= ChloroFilms =

Plant biology film contest, 2008 to 2010

ChloroFilms was an international amateur plant biology film contest held four times between 2008 and 2010. The contest was created by Daniel Cosgrove at Pennsylvania State University with the goal of promoting independent videos that could both educate the audience about plant biology and capture their attention. It was funded by the American Society of Plant Biologists, the Botanical Society of America and the Canadian Botanical Association, and awarded over $13,000 in cash prizes in 2009 and 2010.

== Winners ==
In the first contest, a grand prize of $1000 was awarded to "Fertile Eyes," a collaboration between Ela Lamblin and Anna Edlund which informed viewers about pollination and plant fertilization via the medium of song and dance. Runners up, each awarded $500, included "Fantastic Vesicle Traffic" by Daniel von Wangenheim, "La Bloomba" by Kris Holmes, "PSI — Are My Soybeans Wearing Different Genes?" by Burkhard Schulz, and "The Carnivorous Syndrome in 3D" by Mike Wilder.

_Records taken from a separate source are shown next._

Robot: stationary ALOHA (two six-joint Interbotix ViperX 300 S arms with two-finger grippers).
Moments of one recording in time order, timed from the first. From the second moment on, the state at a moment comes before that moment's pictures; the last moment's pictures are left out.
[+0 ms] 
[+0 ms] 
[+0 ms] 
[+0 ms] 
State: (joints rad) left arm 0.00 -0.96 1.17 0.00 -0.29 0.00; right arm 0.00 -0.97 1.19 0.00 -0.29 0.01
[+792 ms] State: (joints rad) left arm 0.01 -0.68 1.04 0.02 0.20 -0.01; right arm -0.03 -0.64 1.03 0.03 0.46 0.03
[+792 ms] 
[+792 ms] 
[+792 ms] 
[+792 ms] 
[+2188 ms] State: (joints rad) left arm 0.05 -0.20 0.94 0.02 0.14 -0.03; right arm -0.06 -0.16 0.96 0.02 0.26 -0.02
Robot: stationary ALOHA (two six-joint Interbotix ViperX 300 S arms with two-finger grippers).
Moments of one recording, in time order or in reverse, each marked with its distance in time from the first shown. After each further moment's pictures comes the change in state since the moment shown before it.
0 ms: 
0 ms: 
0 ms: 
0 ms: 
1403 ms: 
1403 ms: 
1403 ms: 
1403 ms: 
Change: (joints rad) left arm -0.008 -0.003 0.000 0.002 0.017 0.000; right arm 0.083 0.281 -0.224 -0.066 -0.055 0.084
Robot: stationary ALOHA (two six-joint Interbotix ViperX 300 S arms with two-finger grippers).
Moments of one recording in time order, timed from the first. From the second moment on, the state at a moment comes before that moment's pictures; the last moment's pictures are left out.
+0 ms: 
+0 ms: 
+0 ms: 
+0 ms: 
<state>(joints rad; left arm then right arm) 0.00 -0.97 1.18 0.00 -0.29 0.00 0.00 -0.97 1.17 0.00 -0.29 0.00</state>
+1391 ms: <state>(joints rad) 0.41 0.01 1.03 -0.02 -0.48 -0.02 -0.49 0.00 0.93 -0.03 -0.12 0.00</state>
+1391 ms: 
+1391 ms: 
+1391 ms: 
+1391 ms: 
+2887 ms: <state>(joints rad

The second contest's grand prize winner was "Kenaf Callus Hoedown" by Noah Flanigan, a stop motion video that illustrates the process of cultivating plant tissue and features "lively and quirky music." The third contest's grand prize winner was "Arabidopsis Flower in 3D "by David Livingston, a technical video showing a 3D reconstruction of the internal anatomy of flowers The fourth contest had a two-way tie for grand prize, awarded to "All Things Algae" by Terry Woodford-Thomas and "Seed Imbibition" by Robert Lewis Gerten.